Los Estados Unidos me dieron el futuro robado en Cuba por Fidel Castro | Opinión

El 14 de abril de hace 60 años llegué a los Estados Unidos de América, o “el Norte”, como lo llamábamos la mayoría de los cubanos. Tímida, introspectiva y curiosa, a los 10 años bajé de un avión en el Aeropuerto John F. Kennedy de Queens, Nueva York.

Seis meses antes, habíamos huido de nuestra patria, escapando del gobierno autoritario de Fidel Castro para unirnos a cientos de compañeros refugiados en Madrid. Pero ahora, en una fresca noche de primavera, nos reunimos con mis abuelos maternos, mi tía, mi tío y mis primos en la Ciudad de Nueva York. El Norte. Mi estrella polar.

Mi primera visión de la ciudad: escaleras de incendios mugrientas bordeando edificios de ladrillo oscuro. Fea y sucia.

Poco después, me llevaron amablemente a un acogedor apartamento en 86th Street, cerca de Broadway, el cual, aunque pequeño, se convertiría en mi hogar.

Me sentía segura, una sensación extraña después de mis años anteriores en la isla. Mis últimos recuerdos de Cuba estaban marcados por el miedo. Como mi abuelo materno, Manuel Hortelano Entenza, había trabajado como oficial de la marina cubana bajo el gobierno del presidente Fulgencio Batista, fue encarcelado e interrogado en la tristemente célebre prisión de La Cabaña.

Una vez liberado y de que dejara el país, nos convertimos en los parias del barrio. Solicitamos salir de Cuba y nos tacharon de gusanos. Caminar a la tienda de comestibles se convirtió en una tarea temida para mí. Los vecinos me señalaban y susurraban esa temida palabra: “Gusanos”.
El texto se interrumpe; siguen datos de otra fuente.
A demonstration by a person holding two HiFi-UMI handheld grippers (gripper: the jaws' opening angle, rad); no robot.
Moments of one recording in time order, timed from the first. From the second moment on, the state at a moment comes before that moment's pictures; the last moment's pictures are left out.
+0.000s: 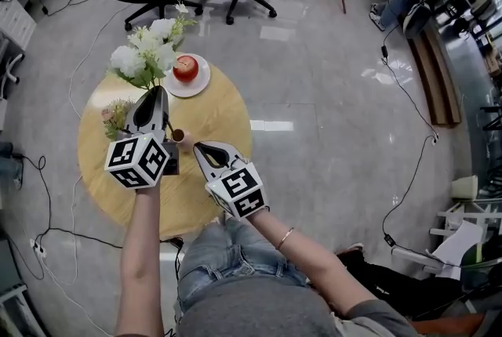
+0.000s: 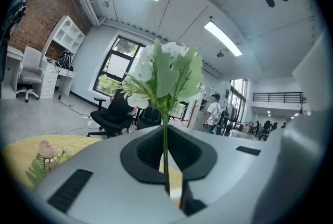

Mis padres perdieron muchos amigos que se hicieron “fidelistas”. Me sacaron de la escuela por miedo a que me adoctrinaran. Todas las noches rezaba para que pudiéramos marcharnos antes de que encarcelaran a alguien más de la familia o algo peor.

Llegar a Estados Unidos significó seguridad y libertad, incluso mientras pasaba apuros para aprender un idioma tan distinto al mío. Aunque viera a mis padres, ambos profesionales, realizar trabajos manuales como paisajistas y obreros. Incluso mientras me enfrentaba a una nueva forma de ostracismo por parte de mis compañeros de clase nacidos en Estados Unidos en Union City, Nueva Jersey, que se burlaban de mí: ¿Dónde está Cuba? ¿Tenías baños en Cuba?

Ese tipo de trato no hizo sino reforzar mi determinación. Dominé el inglés y desarrollé tal pasión por sus complejidades que mi padre empezó a llamarme Shakespeare. Si mis padres habían hecho grandes sacrificios para sacarnos de un estado comunista, yo sentía que no podía fallar.

Estados Unidos me dio la oportunidad de estudiar en una escuela de la Ivy League. Opté por estudiar periodismo, porque ¿qué hay más noble que buscar la verdad?

Mi nuevo país me ha brindado un futuro que mi nación insular me negó. Sentí orgullo y esperanza cuando levanté la mano en un tribunal de Jersey City en 1977 y prometí ser ciudadana de esta magnánima nación.

En 1980, vi cómo más de 120,000 compatriotas cubanos abandonaban la isla a través de un puerto llamado Mariel. La tiranía expulsaba una vez más a sus indeseables. En aquel éxodo, por primera vez, vi cubanos negros, homosexuales y muchos artistas entre los refugiados. La revolución castrista parecía deshacerse y yo quería aprender de estos recién llegados.

Tuve la suerte de que me contrataran como reportera para el Miami Herald y pude pasar muchas horas con jóvenes artistas, periodistas veteranos y presos políticos. Aprendí mucho más sobre mi torturada isla. Y me enorgullecí de cómo los cubanos habíamos sobrevivido a semejante opresión. No solo habíamos sobrevivido, sino que habíamos prosperado. En el proceso habíamos contribuido al floreciente éxito de Miami, esta espléndida ciudad junto a la bahía que sigue siendo un faro de esperanza para tantos.

Al recordar mis 60 años en “el Norte”, me siento eternamente agradecida de que esta gran nación nos abriera sus brazos. Por muy atribulados y divididos que estemos, sigue siendo un gran privilegio ser ciudadano estadounidense, un privilegio que nunca daré por sentado.

Bárbara Gutiérrez es directora de comunicación y relaciones públicas de la Universidad de Miami. Trabajó en el Miami Herald durante 17 años en puestos como reportera, editora de la sección de ciudad y editora ejecutiva de El Nuevo Herald.